Summary: We now “flatten” schema imports (xs:import) so every namespace referenced is a first class citizen in the schema cache.  This ensures there is only one unique definition for every schema type in the schema cache.

Scenarios: Any scenario where a common namespace was imported from more than one location by two or more namespaces – in other words, any situation where there could be ambiguous definitions for a type in the SchemaCache depending on the namespace it is used from.  Also, SchemaCache.Length might have a different value.

This is a breaking change and does not lend itself to the old behavior

3. Improved Support for Runtime Schemas

Summary: Inline schemas and schemas referenced from an instance using xsi:SchemaLocation are now added to an XML instance-specific cache which wraps the user-supplied SchemaCache. 

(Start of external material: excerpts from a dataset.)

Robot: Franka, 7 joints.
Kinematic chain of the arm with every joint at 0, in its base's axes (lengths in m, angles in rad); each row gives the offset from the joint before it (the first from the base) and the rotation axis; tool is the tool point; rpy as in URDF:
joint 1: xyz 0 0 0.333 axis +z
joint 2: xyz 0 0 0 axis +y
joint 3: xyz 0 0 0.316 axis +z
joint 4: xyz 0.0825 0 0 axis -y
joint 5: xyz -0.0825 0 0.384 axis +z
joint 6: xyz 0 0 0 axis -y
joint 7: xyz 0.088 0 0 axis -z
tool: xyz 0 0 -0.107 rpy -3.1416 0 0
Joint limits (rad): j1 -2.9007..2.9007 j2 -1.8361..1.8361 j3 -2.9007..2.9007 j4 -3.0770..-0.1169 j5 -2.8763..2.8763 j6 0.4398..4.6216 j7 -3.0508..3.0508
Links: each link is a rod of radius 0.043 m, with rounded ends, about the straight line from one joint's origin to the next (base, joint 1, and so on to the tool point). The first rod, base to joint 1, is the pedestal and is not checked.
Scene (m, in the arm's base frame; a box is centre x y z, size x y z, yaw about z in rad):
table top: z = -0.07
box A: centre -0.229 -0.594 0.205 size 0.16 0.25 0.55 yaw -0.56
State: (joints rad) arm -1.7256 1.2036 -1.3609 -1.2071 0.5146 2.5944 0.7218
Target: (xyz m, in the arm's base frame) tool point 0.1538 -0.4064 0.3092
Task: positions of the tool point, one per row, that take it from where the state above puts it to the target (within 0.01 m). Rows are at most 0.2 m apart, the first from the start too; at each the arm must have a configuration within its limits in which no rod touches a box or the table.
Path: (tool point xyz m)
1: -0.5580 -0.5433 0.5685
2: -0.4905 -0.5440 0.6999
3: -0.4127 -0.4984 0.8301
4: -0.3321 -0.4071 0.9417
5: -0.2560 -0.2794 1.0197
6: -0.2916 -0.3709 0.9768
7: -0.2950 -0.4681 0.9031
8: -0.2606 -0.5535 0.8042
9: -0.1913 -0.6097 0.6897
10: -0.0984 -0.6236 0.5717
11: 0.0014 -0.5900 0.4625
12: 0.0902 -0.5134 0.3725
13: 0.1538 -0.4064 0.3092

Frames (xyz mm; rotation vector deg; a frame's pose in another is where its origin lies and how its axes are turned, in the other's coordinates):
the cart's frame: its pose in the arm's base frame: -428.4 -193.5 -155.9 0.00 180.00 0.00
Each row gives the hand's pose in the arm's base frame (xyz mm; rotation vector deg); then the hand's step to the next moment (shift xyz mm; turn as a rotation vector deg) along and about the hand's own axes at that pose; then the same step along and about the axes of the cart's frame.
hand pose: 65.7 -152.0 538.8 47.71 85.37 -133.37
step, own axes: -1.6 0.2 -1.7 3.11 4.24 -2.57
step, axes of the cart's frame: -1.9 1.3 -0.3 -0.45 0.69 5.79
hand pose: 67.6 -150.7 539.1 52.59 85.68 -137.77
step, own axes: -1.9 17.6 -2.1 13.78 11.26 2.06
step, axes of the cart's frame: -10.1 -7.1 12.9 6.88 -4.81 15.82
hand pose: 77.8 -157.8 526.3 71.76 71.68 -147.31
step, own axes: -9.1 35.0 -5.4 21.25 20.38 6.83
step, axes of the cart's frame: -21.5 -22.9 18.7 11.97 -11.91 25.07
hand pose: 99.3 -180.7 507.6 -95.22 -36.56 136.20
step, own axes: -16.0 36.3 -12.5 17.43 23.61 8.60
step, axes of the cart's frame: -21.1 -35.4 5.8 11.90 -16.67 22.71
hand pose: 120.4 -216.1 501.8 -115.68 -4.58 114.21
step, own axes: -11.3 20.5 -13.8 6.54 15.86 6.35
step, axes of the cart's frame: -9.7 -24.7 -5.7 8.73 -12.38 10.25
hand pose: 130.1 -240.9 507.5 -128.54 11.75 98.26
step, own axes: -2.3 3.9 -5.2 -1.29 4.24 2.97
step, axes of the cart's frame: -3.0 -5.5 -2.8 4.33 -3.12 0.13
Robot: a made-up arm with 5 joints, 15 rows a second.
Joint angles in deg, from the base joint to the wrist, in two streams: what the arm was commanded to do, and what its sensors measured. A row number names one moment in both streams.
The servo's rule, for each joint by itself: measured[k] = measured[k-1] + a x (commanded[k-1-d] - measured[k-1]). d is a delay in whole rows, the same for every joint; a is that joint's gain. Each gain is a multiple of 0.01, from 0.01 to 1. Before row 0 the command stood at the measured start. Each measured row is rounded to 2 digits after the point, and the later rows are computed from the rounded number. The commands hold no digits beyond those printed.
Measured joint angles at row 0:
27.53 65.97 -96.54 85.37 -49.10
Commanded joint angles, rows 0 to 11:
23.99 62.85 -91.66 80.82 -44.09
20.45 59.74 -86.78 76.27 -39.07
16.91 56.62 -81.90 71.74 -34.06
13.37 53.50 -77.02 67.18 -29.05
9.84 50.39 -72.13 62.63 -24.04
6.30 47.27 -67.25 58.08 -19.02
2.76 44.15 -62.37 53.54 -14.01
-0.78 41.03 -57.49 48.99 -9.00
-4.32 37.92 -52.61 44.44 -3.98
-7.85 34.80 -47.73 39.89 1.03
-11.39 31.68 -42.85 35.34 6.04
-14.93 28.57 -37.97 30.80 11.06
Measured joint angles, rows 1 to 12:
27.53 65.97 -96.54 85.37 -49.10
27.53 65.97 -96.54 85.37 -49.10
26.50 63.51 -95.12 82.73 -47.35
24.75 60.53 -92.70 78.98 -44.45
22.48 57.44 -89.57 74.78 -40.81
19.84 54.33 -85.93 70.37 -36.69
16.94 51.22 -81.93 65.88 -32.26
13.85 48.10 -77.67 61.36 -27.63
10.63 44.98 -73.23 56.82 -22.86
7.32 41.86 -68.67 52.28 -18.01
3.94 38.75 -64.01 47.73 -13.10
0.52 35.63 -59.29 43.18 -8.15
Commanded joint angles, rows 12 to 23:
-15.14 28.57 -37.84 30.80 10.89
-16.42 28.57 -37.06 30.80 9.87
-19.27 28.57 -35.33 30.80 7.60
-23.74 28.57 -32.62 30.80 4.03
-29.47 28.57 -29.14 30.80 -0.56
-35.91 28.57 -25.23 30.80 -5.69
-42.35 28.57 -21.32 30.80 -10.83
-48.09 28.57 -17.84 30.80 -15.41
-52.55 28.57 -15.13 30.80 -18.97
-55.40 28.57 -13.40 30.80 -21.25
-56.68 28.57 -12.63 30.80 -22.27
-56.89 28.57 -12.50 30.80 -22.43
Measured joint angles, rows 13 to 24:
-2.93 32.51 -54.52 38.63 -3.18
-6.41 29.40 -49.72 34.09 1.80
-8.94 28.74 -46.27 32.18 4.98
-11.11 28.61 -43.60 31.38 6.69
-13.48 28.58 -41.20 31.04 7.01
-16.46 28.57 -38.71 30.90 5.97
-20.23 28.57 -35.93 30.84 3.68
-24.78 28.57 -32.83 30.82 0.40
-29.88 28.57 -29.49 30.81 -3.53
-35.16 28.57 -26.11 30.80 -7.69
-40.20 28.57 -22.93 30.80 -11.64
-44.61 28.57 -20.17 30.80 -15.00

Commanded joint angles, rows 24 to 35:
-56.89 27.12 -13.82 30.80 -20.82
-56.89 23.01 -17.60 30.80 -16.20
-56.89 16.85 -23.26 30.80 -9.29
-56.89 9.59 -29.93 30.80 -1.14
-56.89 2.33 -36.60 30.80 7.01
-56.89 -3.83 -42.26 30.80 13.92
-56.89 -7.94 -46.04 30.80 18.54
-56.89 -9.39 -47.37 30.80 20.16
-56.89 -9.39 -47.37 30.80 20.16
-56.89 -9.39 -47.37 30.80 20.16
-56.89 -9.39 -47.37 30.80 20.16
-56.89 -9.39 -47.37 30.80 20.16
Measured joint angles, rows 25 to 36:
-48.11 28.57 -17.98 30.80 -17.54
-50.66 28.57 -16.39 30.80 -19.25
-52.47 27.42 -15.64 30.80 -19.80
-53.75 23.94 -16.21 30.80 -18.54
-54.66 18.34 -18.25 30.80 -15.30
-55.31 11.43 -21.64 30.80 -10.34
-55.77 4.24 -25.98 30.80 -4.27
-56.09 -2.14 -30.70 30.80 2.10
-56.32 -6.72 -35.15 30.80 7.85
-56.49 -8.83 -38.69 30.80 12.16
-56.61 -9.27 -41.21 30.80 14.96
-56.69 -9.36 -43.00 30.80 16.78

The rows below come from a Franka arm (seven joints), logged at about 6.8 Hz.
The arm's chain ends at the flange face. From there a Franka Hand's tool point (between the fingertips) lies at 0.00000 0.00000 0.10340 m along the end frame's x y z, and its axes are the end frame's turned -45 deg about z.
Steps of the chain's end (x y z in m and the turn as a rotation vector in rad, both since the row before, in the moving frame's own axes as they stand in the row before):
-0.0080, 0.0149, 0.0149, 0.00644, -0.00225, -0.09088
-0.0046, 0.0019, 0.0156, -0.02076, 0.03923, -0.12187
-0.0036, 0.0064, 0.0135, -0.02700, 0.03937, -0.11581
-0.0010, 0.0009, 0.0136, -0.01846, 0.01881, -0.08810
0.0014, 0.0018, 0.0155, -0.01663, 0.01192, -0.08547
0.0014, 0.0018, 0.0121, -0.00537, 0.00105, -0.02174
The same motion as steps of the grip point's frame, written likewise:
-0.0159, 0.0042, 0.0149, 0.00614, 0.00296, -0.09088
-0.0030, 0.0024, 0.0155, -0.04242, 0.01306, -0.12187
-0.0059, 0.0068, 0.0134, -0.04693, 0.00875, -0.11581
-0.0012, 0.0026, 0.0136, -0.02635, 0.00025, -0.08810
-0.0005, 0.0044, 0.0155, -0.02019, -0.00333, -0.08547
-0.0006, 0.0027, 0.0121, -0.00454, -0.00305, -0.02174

Scenarios: This enables some more complex scenarios where cross-references between runtime schemas are handled appropriately.

This is a non-breaking change – it is enabling new scenarios

4. Lax Imports

Summary: The schema cache will compile a schema that has a reference to any other type already in the schema cache regardless of whether there is an explicit import or not (this is like an import with no location).  In order to make the add order insignificant the validateOnParse flag must be set to false when schema is loaded.

This is a non-breaking change

SchemaCache API Changes

  1. SchemaCache::get – notImpl – this scenario was targeted primarily at XDR so it has been removed.
  2. SchemaCache::remove – notImpl – Previously the remove method removed a namespace and all of its imported namespaces, however now that imported schemas are promoted they may have multiple dependencies.  So this method is not implemented

o The simple workaround is just to create a new schema cache and add the desired schemas.

  1. SchemaCache::getSchema – If the namespace is loaded from one location there is no change to this API.  If the namespace is loaded from multiple locations an “encapsulating” schema is created that union all the declarations under a single generated schema tag.

o There is no workaround to get to the old behavior

  1. SchemaCache::addColllection – When one schema cache is added to another it supports partial schemas just like a call to Add( ).  addCollection is atomic, either all schemas in the cache can be added or else none are added.

o If you rely on old behavior, create a new SchemaCache and add appropriate schemas

  1. get_schemaLocations: used to return all the schema locations included/imported/redefined, now only reports the schema locations for the schema's namespace only, because of the same reason that schema has only elements/types etc in its own namespace.

o To get old behavior, you need to step through included/imported/redefined schemas manually and call get_schemaLocations for each one of them.  Note that if you hit schemas loaded from multiple files, you will get multiple schema locations, which is different from the old behavior.